## What you have to do
Give back the full listing exactly as written.

## Data records
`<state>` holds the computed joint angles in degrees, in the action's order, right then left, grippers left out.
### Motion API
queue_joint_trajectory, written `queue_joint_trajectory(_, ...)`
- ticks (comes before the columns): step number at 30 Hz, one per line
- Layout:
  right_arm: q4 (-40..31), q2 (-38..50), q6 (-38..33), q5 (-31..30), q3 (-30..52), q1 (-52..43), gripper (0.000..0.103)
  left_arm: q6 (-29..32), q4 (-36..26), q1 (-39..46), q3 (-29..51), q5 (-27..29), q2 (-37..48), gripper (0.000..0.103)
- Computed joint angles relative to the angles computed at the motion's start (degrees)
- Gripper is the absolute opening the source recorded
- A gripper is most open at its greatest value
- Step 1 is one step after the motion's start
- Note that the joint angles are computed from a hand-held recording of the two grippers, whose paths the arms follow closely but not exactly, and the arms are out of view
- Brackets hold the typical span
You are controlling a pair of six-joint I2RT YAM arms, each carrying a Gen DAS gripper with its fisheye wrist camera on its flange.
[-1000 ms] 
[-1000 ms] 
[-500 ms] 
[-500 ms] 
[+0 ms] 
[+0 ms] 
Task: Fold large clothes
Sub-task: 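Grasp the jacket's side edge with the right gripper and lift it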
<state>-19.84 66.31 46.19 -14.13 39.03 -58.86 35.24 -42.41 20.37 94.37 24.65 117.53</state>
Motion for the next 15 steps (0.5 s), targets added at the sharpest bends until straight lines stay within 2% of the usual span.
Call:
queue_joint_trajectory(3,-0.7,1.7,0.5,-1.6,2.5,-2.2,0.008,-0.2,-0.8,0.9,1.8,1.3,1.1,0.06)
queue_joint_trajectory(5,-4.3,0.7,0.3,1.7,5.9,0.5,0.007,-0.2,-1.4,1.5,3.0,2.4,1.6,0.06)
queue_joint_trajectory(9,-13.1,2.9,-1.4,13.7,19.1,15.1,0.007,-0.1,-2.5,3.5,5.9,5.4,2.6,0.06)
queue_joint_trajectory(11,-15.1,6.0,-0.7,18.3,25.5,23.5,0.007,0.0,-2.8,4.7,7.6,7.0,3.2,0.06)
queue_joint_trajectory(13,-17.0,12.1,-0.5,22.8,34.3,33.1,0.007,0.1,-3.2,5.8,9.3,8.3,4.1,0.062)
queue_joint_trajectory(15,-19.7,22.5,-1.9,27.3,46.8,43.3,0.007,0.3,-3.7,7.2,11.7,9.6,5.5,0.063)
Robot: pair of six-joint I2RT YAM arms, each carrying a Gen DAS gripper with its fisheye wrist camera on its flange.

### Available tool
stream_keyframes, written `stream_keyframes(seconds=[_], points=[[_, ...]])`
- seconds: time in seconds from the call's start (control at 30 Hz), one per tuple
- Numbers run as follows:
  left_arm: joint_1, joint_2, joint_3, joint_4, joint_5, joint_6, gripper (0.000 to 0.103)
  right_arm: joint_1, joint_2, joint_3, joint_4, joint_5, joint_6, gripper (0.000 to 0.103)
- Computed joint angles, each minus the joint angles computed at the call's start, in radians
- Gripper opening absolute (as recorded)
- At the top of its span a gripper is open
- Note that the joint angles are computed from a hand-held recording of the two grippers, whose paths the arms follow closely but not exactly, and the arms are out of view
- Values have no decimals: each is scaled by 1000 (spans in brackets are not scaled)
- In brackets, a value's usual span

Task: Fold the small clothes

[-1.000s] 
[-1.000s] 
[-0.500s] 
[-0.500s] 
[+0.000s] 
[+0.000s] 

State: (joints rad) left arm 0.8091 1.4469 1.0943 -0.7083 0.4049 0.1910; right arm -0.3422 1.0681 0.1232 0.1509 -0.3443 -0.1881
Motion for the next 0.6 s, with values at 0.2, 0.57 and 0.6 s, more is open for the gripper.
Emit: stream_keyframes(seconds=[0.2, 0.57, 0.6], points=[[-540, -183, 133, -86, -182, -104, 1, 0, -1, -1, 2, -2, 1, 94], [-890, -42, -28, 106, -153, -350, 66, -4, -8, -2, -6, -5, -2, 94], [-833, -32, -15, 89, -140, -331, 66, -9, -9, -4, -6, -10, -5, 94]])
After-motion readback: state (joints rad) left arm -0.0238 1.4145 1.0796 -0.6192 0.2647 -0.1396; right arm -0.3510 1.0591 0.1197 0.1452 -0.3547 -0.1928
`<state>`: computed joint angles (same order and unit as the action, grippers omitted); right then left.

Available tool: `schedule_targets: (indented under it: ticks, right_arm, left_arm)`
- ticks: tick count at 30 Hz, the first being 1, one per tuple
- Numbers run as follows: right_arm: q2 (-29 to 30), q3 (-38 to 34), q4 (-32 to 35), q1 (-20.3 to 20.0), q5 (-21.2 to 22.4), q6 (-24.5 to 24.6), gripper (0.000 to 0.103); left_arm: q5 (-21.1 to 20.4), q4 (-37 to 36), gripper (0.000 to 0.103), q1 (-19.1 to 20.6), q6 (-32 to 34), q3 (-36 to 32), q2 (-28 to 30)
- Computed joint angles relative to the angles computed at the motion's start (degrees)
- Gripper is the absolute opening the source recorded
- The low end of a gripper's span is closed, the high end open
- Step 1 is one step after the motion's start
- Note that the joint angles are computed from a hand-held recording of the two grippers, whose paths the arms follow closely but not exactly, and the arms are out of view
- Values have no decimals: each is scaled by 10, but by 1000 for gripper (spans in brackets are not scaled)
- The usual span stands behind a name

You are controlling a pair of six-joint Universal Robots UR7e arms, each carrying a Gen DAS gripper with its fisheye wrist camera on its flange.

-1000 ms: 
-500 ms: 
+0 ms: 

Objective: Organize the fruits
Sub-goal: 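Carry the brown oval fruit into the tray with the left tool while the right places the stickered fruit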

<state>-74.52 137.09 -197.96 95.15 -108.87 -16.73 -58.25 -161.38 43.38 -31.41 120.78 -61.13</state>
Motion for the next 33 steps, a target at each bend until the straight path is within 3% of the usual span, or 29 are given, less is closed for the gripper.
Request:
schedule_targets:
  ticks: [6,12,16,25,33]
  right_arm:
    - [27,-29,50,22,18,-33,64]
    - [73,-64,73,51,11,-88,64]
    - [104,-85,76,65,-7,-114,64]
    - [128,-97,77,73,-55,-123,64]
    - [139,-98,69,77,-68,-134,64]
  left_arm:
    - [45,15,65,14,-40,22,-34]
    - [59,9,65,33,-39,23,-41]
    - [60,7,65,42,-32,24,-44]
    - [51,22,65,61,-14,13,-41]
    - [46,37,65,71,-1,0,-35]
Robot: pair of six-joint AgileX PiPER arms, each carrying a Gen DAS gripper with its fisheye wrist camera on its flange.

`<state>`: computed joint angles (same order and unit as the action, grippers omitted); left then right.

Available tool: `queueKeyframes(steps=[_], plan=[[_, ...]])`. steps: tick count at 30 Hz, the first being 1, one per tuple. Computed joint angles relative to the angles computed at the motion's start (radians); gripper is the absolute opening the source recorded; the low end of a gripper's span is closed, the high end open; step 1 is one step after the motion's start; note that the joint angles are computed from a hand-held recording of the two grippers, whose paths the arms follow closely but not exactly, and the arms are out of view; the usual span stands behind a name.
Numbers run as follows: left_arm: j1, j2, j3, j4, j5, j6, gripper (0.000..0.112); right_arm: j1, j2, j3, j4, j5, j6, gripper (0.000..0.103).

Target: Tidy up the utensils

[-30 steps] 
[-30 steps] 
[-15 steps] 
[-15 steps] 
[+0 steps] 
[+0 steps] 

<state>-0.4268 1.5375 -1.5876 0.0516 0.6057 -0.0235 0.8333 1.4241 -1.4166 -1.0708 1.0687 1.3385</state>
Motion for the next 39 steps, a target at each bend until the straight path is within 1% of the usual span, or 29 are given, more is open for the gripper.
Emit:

## Expected output
`<state>` holds the computed joint angles in degrees, in the action's order, right then left, grippers left out.
### Motion API
queue_joint_trajectory, written `queue_joint_trajectory(_, ...)`
- ticks (comes before the columns): step number at 30 Hz, one per line
- Layout:
  right_arm: q4 (-40..31), q2 (-38..50), q6 (-38..33), q5 (-31..30), q3 (-30..52), q1 (-52..43), gripper (0.000..0.103)
  left_arm: q6 (-29..32), q4 (-36..26), q1 (-39..46), q3 (-29..51), q5 (-27..29), q2 (-37..48), gripper (0.000..0.103)
- Computed joint angles relative to the angles computed at the motion's start (degrees)
- Gripper is the absolute opening the source recorded
- A gripper is most open at its greatest value
- Step 1 is one step after the motion's start
- Note that the joint angles are computed from a hand-held recording of the two grippers, whose paths the arms follow closely but not exactly, and the arms are out of view
- Brackets hold the typical span
You are controlling a pair of six-joint I2RT YAM arms, each carrying a Gen DAS gripper with its fisheye wrist camera on its flange.
[-1000 ms] 
[-1000 ms] 
[-500 ms] 
[-500 ms] 
[+0 ms] 
[+0 ms] 
Task: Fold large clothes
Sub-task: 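Grasp the jacket's side edge with the right gripper and lift it
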<state>-19.84 66.31 46.19 -14.13 39.03 -58.86 35.24 -42.41 20.37 94.37 24.65 117.53</state>
Motion for the next 15 steps (0.5 s), targets added at the sharpest bends until straight lines stay within 2% of the usual span.
Call:
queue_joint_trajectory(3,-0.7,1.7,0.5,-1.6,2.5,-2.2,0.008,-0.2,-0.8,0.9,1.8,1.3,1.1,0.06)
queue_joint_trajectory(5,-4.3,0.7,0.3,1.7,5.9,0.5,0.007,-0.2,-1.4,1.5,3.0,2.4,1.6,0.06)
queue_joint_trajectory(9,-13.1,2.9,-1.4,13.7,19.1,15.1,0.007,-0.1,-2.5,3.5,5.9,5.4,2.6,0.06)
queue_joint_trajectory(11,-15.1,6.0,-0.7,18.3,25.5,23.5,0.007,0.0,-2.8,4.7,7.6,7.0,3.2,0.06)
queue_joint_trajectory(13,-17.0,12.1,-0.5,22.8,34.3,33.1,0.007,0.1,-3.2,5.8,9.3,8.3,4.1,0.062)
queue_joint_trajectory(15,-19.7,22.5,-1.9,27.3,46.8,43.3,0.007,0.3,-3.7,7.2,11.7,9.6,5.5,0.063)
Robot: pair of six-joint I2RT YAM arms, each carrying a Gen DAS gripper with its fisheye wrist camera on its flange.

### Available tool
stream_keyframes, written `stream_keyframes(seconds=[_], points=[[_, ...]])`
- seconds: time in seconds from the call's start (control at 30 Hz), one per tuple
- Numbers run as follows:
  left_arm: joint_1, joint_2, joint_3, joint_4, joint_5, joint_6, gripper (0.000 to 0.103)
  right_arm: joint_1, joint_2, joint_3, joint_4, joint_5, joint_6, gripper (0.000 to 0.103)
- Computed joint angles, each minus the joint angles computed at the call's start, in radians
- Gripper opening absolute (as recorded)
- At the top of its span a gripper is open
- Note that the joint angles are computed from a hand-held recording of the two grippers, whose paths the arms follow closely but not exactly, and the arms are out of view
- Values have no decimals: each is scaled by 1000 (spans in brackets are not scaled)
- In brackets, a value's usual span

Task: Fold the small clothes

[-1.000s] 
[-1.000s] 
[-0.500s] 
[-0.500s] 
[+0.000s] 
[+0.000s] 

State: (joints rad) left arm 0.8091 1.4469 1.0943 -0.7083 0.4049 0.1910; right arm -0.3422 1.0681 0.1232 0.1509 -0.3443 -0.1881
Motion for the next 0.6 s, with values at 0.2, 0.57 and 0.6 s, more is open for the gripper.
Emit: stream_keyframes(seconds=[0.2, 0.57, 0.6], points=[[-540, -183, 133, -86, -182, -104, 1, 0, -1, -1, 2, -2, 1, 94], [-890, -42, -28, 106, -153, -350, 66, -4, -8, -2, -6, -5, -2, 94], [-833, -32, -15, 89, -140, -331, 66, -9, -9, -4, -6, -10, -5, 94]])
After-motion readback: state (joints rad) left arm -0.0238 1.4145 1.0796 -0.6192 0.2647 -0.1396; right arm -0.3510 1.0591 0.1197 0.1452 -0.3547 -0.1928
`<state>`: computed joint angles (same order and unit as the action, grippers omitted); right then left.

Available tool: `schedule_targets: (indented under it: ticks, right_arm, left_arm)`
- ticks: tick count at 30 Hz, the first being 1, one per tuple
- Numbers run as follows: right_arm: q2 (-29 to 30), q3 (-38 to 34), q4 (-32 to 35), q1 (-20.3 to 20.0), q5 (-21.2 to 22.4), q6 (-24.5 to 24.6), gripper (0.000 to 0.103); left_arm: q5 (-21.1 to 20.4), q4 (-37 to 36), gripper (0.000 to 0.103), q1 (-19.1 to 20.6), q6 (-32 to 34), q3 (-36 to 32), q2 (-28 to 30)
- Computed joint angles relative to the angles computed at the motion's start (degrees)
- Gripper is the absolute opening the source recorded
- The low end of a gripper's span is closed, the high end open
- Step 1 is one step after the motion's start
- Note that the joint angles are computed from a hand-held recording of the two grippers, whose paths the arms follow closely but not exactly, and the arms are out of view
- Values have no decimals: each is scaled by 10, but by 1000 for gripper (spans in brackets are not scaled)
- The usual span stands behind a name

You are controlling a pair of six-joint Universal Robots UR7e arms, each carrying a Gen DAS gripper with its fisheye wrist camera on its flange.

-1000 ms: 
-500 ms: 
+0 ms: 

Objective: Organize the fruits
Sub-goal: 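Carry the brown oval fruit into the tray with the left tool while the right places the stickered fruit
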
<state>-74.52 137.09 -197.96 95.15 -108.87 -16.73 -58.25 -161.38 43.38 -31.41 120.78 -61.13</state>
Motion for the next 33 steps, a target at each bend until the straight path is within 3% of the usual span, or 29 are given, less is closed for the gripper.
Request:
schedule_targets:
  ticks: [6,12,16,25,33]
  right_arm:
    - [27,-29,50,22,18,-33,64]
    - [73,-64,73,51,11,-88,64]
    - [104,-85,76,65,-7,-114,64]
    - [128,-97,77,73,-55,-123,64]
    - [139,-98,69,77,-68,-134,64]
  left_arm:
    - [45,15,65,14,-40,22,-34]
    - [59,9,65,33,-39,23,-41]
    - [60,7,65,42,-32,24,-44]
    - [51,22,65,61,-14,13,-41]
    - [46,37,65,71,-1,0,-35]
Robot: pair of six-joint AgileX PiPER arms, each carrying a Gen DAS gripper with its fisheye wrist camera on its flange.

`<state>`: computed joint angles (same order and unit as the action, grippers omitted); left then right.

Available tool: `queueKeyframes(steps=[_], plan=[[_, ...]])`. steps: tick count at 30 Hz, the first being 1, one per tuple. Computed joint angles relative to the angles computed at the motion's start (radians); gripper is the absolute opening the source recorded; the low end of a gripper's span is closed, the high end open; step 1 is one step after the motion's start; note that the joint angles are computed from a hand-held recording of the two grippers, whose paths the arms follow closely but not exactly, and the arms are out of view; the usual span stands behind a name.
Numbers run as follows: left_arm: j1, j2, j3, j4, j5, j6, gripper (0.000..0.112); right_arm: j1, j2, j3, j4, j5, j6, gripper (0.000..0.103).

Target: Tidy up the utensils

[-30 steps] 
[-30 steps] 
[-15 steps] 
[-15 steps] 
[+0 steps] 
[+0 steps] 

<state>-0.4268 1.5375 -1.5876 0.0516 0.6057 -0.0235 0.8333 1.4241 -1.4166 -1.0708 1.0687 1.3385</state>
Motion for the next 39 steps, a target at each bend until the straight path is within 1% of the usual span, or 29 are given, more is open for the gripper.
Emit:

Nothing else is required to complete this exercise.